Messaging Systems

Intro

Why use messaging at all ?

Recover-ability – if all else fails hopefully you will still have messages and once normal services have been restored, then you can proceed getting your systems back online, hopefully with minimal damage done.

Dealing with spikes in traffic – you want to make sure that you systems can handle load above it's capacity even if takes a long time to process each message.

There are probably other reasons also but those are two main ones I can think of right now.

Options

I have used a few and here is a brief discription of each and a comparison of their value. 

RabbitMq

Rabbit is written in Erlang. It is an interesting language and has the following characteristics, from wikipedia  – it is functional, fault-tolerant, highly available, soft-realtime (soft means tolerable if there is a delay in processing): https://en.wikipedia.org/wiki/Erlang_(programming_language)

It is also known for it’s pattern matching capabilities which I guess are useful with topics (more later) and above all I guess concurrency is it’s principal strength – which is great when you are dealing with millions of messages.

I once spoke to guy who programmed in Erlang and he seemed so engrossed in the language that I am sure he swapped English for Erlang and was speaking to me like so.

It uses a protocol called AMQP.

It also has many client libraries in Js, C# and many other languages which are pretty well implemented. This shouldn’t be taken for granted!

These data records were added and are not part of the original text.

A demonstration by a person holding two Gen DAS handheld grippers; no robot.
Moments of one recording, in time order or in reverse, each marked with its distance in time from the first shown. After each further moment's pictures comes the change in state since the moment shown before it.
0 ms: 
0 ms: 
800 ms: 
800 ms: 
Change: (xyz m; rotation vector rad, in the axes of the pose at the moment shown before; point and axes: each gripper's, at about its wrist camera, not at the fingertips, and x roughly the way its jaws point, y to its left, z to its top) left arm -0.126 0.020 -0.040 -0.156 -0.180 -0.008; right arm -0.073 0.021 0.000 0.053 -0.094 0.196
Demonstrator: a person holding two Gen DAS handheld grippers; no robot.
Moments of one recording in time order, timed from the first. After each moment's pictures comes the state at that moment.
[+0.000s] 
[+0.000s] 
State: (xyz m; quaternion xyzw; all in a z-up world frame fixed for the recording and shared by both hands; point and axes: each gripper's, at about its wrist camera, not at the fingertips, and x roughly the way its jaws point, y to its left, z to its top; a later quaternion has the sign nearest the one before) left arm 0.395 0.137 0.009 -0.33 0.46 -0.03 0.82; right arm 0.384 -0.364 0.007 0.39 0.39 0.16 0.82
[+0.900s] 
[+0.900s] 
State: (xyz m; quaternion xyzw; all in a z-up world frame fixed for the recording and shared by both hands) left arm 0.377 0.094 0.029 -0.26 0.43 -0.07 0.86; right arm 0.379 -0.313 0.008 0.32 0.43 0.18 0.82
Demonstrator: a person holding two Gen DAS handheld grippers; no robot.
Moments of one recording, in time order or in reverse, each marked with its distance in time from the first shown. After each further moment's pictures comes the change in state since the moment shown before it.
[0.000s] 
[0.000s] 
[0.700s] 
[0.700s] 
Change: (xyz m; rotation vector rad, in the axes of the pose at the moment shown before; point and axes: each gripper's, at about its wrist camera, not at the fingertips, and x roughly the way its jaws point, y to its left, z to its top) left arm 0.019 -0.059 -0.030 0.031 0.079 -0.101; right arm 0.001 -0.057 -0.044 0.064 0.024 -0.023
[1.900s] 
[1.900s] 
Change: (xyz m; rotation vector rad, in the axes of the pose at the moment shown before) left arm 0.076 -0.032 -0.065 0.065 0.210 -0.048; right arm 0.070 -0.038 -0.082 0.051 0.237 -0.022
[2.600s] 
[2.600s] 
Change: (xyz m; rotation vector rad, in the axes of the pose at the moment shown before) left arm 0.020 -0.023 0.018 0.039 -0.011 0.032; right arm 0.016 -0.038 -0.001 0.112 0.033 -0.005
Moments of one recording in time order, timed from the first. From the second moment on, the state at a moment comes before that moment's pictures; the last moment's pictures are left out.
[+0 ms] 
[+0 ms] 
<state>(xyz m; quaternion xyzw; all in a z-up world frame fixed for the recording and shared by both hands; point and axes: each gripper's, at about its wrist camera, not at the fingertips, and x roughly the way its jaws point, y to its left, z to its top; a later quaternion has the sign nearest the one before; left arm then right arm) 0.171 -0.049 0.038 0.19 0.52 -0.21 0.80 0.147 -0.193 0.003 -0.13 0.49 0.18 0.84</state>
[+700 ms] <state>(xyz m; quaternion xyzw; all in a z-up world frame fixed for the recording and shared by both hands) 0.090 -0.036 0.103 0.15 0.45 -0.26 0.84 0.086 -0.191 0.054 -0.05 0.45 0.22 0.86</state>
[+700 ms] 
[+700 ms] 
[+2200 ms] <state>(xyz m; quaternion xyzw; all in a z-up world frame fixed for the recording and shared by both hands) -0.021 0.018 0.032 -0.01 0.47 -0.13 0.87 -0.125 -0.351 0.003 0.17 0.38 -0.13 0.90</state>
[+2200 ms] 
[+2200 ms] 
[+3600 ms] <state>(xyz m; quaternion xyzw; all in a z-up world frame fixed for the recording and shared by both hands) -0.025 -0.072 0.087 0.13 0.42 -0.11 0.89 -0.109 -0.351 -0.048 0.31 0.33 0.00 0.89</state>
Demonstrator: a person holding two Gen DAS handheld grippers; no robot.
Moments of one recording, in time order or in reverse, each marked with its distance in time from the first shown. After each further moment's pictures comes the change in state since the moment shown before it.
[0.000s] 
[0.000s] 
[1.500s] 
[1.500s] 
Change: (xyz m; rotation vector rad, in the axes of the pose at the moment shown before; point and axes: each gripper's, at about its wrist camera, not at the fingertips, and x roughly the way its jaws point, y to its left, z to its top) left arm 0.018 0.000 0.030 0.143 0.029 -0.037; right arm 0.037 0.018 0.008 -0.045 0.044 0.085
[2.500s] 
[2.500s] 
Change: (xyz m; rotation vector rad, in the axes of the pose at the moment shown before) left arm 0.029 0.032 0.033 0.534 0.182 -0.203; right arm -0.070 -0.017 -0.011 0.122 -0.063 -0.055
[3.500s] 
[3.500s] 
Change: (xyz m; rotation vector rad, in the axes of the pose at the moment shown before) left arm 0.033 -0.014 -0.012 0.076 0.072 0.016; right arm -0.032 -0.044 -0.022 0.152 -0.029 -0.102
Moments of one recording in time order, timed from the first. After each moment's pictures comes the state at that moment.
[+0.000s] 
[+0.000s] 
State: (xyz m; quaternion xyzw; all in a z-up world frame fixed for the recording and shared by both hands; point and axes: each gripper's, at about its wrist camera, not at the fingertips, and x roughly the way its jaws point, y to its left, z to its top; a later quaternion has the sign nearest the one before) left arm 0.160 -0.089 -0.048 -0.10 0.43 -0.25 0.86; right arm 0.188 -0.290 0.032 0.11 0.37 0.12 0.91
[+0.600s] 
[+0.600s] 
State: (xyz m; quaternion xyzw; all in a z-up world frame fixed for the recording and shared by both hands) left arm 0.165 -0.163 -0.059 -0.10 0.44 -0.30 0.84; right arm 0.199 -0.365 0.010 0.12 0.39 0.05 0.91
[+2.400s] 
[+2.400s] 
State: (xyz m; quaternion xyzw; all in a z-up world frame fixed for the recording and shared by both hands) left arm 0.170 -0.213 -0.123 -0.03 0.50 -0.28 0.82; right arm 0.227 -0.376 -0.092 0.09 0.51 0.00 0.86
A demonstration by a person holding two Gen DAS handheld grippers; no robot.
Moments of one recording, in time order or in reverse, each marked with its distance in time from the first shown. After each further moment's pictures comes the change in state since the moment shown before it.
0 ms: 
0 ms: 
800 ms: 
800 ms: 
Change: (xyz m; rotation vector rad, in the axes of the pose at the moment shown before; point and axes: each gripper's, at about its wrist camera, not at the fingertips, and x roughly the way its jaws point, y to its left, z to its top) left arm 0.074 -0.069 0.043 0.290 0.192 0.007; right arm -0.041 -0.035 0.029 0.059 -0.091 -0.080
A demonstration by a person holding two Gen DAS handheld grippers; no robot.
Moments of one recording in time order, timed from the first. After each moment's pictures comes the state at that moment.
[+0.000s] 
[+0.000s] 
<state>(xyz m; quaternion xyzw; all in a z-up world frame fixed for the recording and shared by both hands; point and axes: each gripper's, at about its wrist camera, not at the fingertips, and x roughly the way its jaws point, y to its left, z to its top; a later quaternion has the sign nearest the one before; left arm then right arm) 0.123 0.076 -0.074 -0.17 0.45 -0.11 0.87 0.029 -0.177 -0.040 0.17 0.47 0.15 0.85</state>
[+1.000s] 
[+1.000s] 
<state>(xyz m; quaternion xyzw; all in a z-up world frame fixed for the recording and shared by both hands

Messages are submitted to exchanges and queues are bound to the exchanges. You can have one to one relationships or indeed one to many.

Topics

You can submit with topics which ensures only the consumers with that specific topic receive those messages.  Subscribing to the relevant queue with the correct topic ensure that you only get messages you desire.

You can host yourself or use something like cloudAmqp.

SQS

To SNS or not to SNS

This is Amazons messaging system. Can be used in conjunctions with SNS or on it’s own. When used with SNS – SNS works as a sort of exchange and SQS as the queue.

SQS uses standard http underneath and offers a polling model for subscription. Is a little primitive in my opinion. The client libraries are also pretty basic although people are starting to build better libraries on top. With dotnet as an example though, easynetq is much more complete than any client offerings in SQS – we have had to essentially roll our own.

It’s not as sophisticated as something like RabbitMq. It’s strengths lie in it’s simplicity and it’s ability to scale, also the fact that hosting is taken care of by aws means we don’t have to worry about that side of things and also that it plays well with other AWS technologies such as lambda Dynamo db.

JMS

JMS is from the Java community and is an API specification as opposed to a protocol like AMQP. It can use a number of different protocols underneath – we use tcp in our implementation.

Coming from a dotnet background I found it a little difficult as had to consume using a c# library called NMS.

It has various implementations and the one I used was called ActiveMq. It us open source and relatively easy to install although creating and consuming messages is a little trickier.

Summary

All three options are useful depending on your needs. Rabbitmq probably has the nicest feature set but is not the easiest to get setup and started. Sqs is a better option if already using aws and I guess jms / active mq is nice for those who use Java. 

There are other options also such as Kafka but I would encourage you think if you really need the complexity of a messaging system before implementing as it does add it's own complexity.

Aws Musings

I wasn’t sure what to entitle this post – I woke this morning with a sort of an urge to write about Amazon AWS and my experiences developing applications and using its tools to this point. So I settled with the above.

I guess I have been using aws for 4 or 5 years now and have used a wide variety of the tools on offer. Initially, like a lot of people I could appreciate it’s advantages in terms of flexibility and scalability but what I realise more and more is just how it spreads beyond that.

I have been using lambda quite a bit recently and sns and sqs also. They give you great control over your costs just like ec2, autoscaling etc. Likewise dynamo dB. Balanced against that though is the old ‘with great power comes great responsibility’ Peter Parker chestnut.

It is possible to get your auto scaling wrong and end up with far too many server instances. You also have to be aware that you get charged for polling messages in sqs, long polling helps with this but it’s not default. There are many pit falls and it is worth bearing this in mind before you go too far down the AWS path. S3 costs can really mount also if you are not deleting.

The point is though it means developers need to be more aware of costs than before as they have direct control over that – so I think it changes your role a bit and the things you think about from day to day. I guess in the past there was still a lot of input from developers on software and infrastructure selection and it’s costs but not to the same degree.

Another thing I found or maybe not found is documentation. AWS has grown rapidly and it does appeal to our imagination in that things like lambda bring a certain amount of excitement with the thought of the possibilities but the other side is sometimes I feel like shortcuts have been taken.

Documentation is probably one of the first things to go when time is of the essence. There is a lack of it when it comes to AWS in general, particularly with some of the newer technologies.